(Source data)
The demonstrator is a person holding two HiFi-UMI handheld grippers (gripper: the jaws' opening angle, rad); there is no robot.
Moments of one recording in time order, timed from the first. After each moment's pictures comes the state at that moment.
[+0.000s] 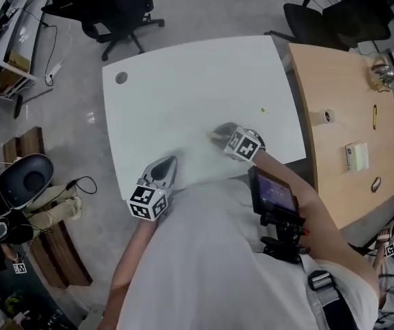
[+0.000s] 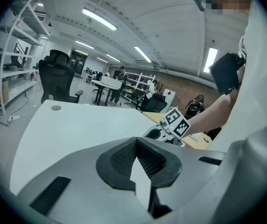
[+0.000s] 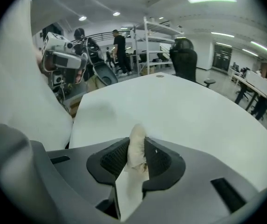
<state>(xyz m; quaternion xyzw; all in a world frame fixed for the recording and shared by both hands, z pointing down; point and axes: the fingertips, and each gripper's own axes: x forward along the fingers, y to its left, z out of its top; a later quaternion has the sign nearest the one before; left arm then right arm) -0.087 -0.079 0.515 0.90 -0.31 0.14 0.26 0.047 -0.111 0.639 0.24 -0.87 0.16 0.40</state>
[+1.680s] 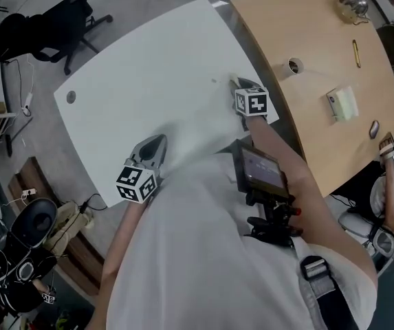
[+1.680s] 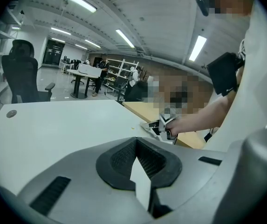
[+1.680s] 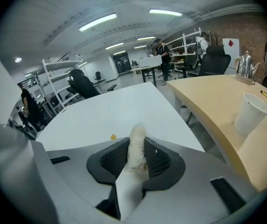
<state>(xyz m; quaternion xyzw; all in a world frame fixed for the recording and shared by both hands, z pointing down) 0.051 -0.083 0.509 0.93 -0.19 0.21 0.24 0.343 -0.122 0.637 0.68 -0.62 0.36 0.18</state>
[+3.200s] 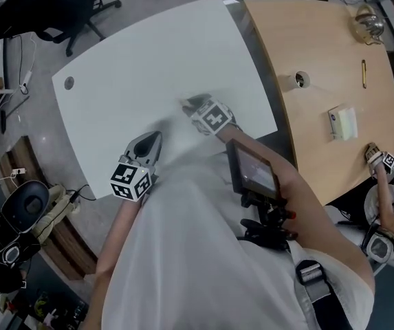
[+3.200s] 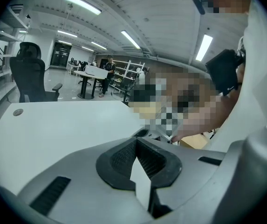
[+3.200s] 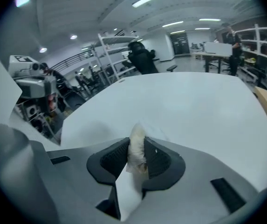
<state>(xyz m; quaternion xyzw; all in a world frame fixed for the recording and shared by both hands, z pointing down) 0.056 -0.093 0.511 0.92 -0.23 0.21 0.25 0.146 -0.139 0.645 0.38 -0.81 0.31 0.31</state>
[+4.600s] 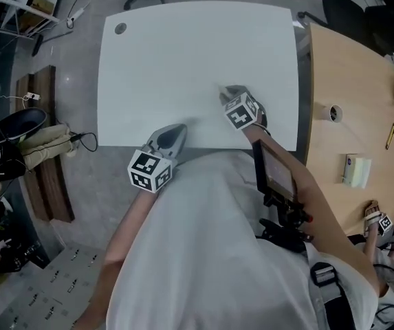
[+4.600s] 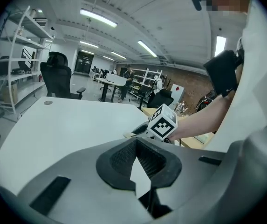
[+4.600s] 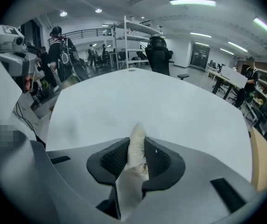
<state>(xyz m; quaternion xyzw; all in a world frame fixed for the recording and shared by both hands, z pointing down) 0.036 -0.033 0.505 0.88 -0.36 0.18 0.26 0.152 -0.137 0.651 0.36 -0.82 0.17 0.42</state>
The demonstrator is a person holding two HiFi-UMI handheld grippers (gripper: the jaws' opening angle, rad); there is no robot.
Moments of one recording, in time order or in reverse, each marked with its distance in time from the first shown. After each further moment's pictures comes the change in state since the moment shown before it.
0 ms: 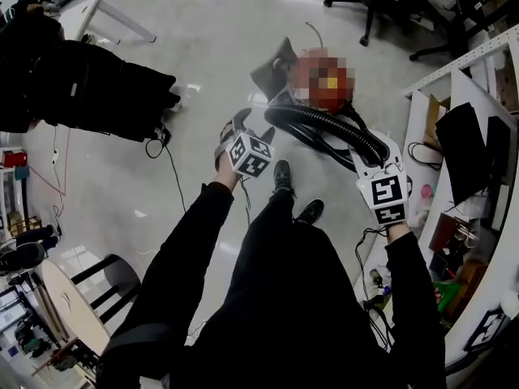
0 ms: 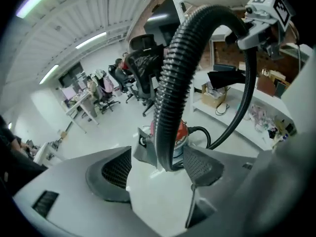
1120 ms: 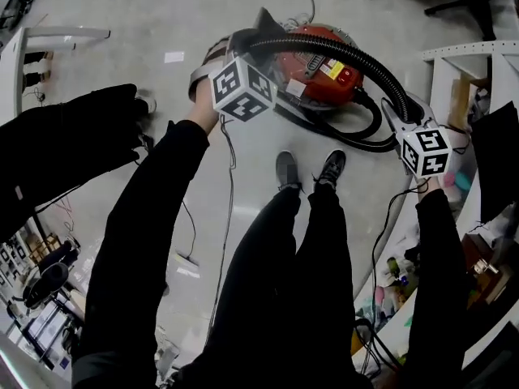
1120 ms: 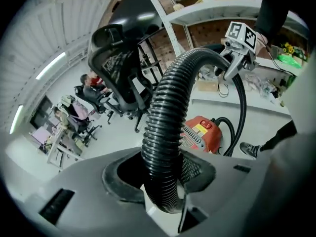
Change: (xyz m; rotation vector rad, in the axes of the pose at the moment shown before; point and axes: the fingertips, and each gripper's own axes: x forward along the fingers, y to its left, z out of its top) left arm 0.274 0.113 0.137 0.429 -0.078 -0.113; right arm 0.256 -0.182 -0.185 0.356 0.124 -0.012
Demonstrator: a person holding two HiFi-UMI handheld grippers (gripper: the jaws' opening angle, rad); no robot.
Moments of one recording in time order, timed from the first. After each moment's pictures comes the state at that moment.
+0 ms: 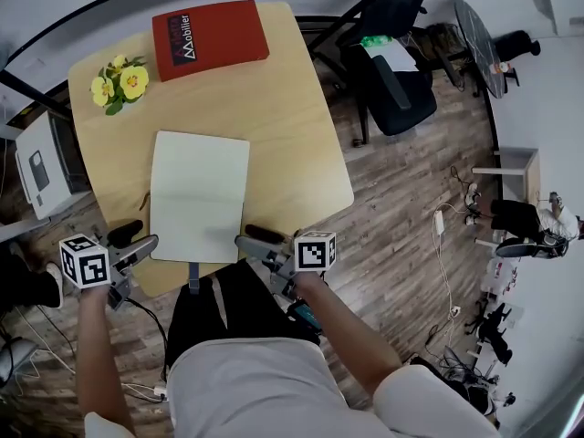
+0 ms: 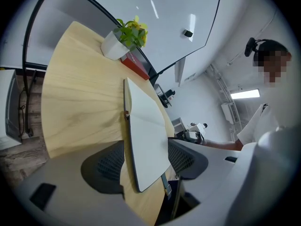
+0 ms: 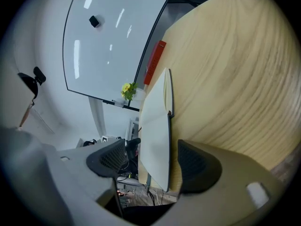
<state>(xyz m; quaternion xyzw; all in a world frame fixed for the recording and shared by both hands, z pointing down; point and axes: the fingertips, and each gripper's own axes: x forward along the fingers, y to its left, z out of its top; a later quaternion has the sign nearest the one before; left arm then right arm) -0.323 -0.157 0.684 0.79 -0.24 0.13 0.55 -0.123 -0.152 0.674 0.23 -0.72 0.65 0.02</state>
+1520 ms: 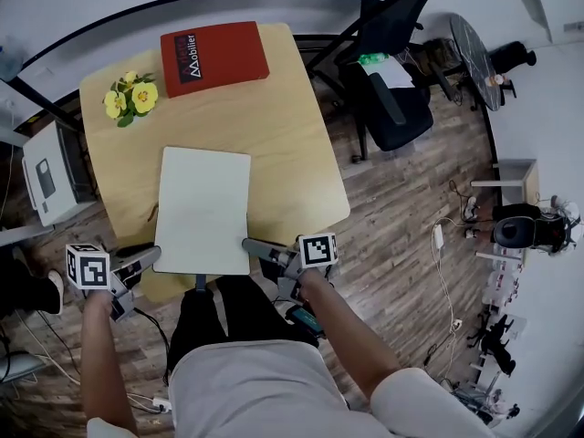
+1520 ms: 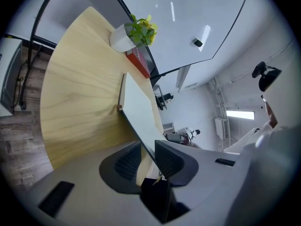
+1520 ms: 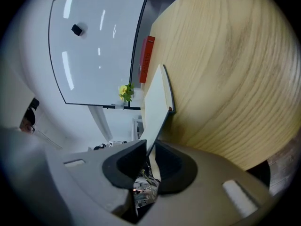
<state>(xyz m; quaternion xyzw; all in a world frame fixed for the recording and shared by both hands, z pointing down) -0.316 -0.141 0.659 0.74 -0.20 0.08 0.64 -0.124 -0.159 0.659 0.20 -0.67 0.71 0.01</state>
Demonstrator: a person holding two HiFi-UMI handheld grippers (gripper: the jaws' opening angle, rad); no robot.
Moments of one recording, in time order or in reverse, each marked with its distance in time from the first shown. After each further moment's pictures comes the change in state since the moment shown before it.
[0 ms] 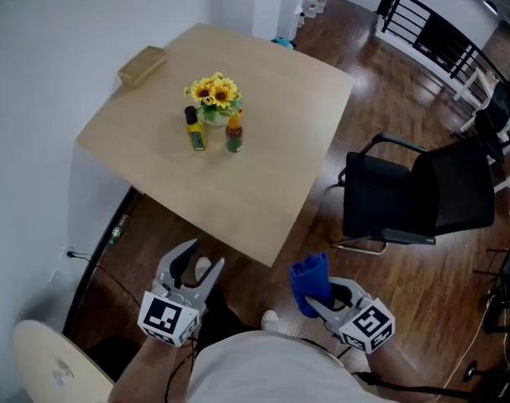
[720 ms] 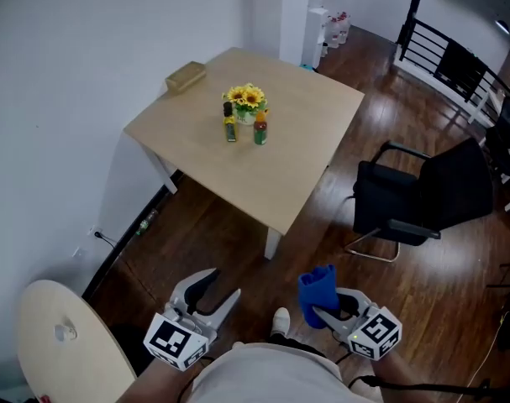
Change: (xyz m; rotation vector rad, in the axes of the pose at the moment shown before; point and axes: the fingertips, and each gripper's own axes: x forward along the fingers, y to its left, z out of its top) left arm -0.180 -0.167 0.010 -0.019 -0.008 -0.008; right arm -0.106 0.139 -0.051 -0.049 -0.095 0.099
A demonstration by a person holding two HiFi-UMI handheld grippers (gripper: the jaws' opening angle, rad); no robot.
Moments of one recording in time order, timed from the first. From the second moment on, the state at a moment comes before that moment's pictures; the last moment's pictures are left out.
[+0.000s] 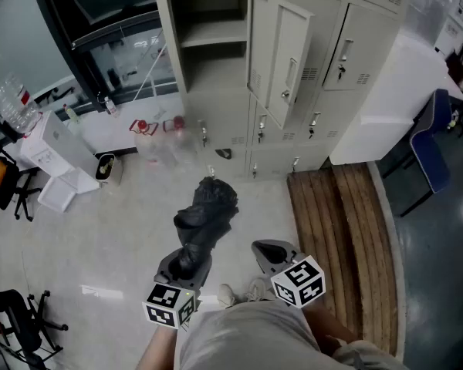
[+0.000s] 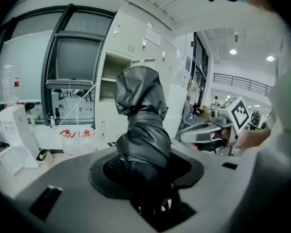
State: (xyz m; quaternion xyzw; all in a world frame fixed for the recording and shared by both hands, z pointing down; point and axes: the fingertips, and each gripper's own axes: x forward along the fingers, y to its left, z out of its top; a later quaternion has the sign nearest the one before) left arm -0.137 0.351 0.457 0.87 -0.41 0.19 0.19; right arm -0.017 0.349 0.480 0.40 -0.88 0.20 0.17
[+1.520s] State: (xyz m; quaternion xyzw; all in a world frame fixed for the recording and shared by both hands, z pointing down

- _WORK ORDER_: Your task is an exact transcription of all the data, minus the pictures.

- _ANSWER SECTION_:
The demonstrator is a person holding two HiFi-UMI handheld grippers (gripper: the jaws' opening angle, rad); there is no robot.
Moments of one recording in time order, timed from the first. After each moment's pictures comes the state at that moment.
[+0.000s] 
[+0.000s] 
[+0.000s] 
<state>(xyz m; quaternion xyzw; all in a world frame fixed for the recording and shared by both hands, z pointing down; point and axes: the fingertips, and each gripper's own axes: x forward along the fingers, y to its left, z out of its top; a later quaternion has the sign nearest the one before; left arm then right arm) -0.087 -0.079 0.515 0.90 -0.31 0.14 0.26 0.047 -0.111 0.639 0.24 -0.87 0.16 0.40</state>
[+1.680s] 
[+1.680s] 
[+1.680s] 
<state>(xyz m; quaternion xyzw; all in a world frame fixed for the recording and shared by both hands, z pointing down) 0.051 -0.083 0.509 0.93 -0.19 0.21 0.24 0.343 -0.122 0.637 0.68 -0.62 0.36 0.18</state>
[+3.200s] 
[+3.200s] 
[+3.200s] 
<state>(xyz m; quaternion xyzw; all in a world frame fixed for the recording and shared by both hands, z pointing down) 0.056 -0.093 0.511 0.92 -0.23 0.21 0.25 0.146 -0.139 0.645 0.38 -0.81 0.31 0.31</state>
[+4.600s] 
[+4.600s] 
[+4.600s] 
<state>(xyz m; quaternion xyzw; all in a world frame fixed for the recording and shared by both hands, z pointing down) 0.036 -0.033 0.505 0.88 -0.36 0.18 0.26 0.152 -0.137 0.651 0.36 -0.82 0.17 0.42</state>
The demonstrator is a person holding two HiFi-UMI handheld grippers (gripper: the jaws' opening angle, rad); there is no robot.
Moments of one recording, in time order or in reverse, each marked with its distance in time from the first shown. After each further moment's pictures comes the change in state since the moment shown before it.
0 ms: 
0 ms: 
1120 ms: 
1120 ms: 
Change: (xyz m; rotation vector rad, in the axes of the pose at the moment shown before; point and axes: the fingertips, and each gripper's own axes: x forward along the fingers, y to its left, z out of its top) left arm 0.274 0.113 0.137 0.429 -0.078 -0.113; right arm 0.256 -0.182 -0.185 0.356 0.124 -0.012
Demonstrator: a person holding two HiFi-UMI handheld grippers (gripper: the jaws' opening angle, rad); no robot.
Moments of one recording in time order, timed from the first. After each moment's pictures comes the state at that moment.
+0 ms: 
+0 ms: 
+0 ms: 
<state>(xyz m; quaternion xyzw; all in a world frame fixed for the recording and shared by both hands, z pointing down; point and axes: the fingertips, and each gripper's own axes: x forward along the fingers, y to its left, z out of its top; a later quaternion has the sign nearest the one before; left arm then right arm) -0.323 -0.157 0.684 0.79 -0.24 0.13 0.55 -0.123 -0.152 0.674 0.23 -0.72 0.65 0.02</state>
+1520 ms: 
+1520 ms: 
+1520 ms: 
<state>(xyz m; quaternion xyzw; all in a world frame fixed for the recording and shared by both hands, z pointing down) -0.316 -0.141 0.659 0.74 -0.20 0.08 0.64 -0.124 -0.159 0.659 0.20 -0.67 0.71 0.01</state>
Demonstrator: a person holding two HiFi-UMI handheld grippers (gripper: the jaws' opening angle, rad); no robot.
Moments of one recording, in time order or in reverse, each marked with its distance in time from the first shown. After each further moment's pictures comes the change in state since the moment shown before it.
[0 ms] 
[720 ms] 
Change: (xyz m; rotation vector rad, in the axes of the pose at the moment shown before; point and axes: the fingertips, and each gripper's own axes: x forward along the fingers, y to its left, z out of its top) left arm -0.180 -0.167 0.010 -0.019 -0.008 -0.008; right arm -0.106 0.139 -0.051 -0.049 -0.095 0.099
A demonstration by a person holding two HiFi-UMI handheld grippers (gripper: the jaws' opening angle, rad); no robot.
Moments of one recording in time order, timed from the first. From the second moment on, the state at a moment comes before that moment's pictures; the last moment's pictures are left out.
[+0.000s] 
[+0.000s] 
State: (xyz m; quaternion xyzw; all in a world frame fixed for the recording and shared by both hands, z pointing down; point and axes: the fingertips, and each gripper's own axes: x forward along the fingers, y to its left, z out of its top; a later quaternion has the sign nearest the one before) left arm -0.137 0.351 0.457 0.87 -0.41 0.19 0.19; right arm -0.017 0.349 0.480 0.40 -0.88 0.20 0.17
[+1.520s] State: (xyz m; quaternion xyzw; all in a world frame fixed for the recording and shared by both hands, z pointing down

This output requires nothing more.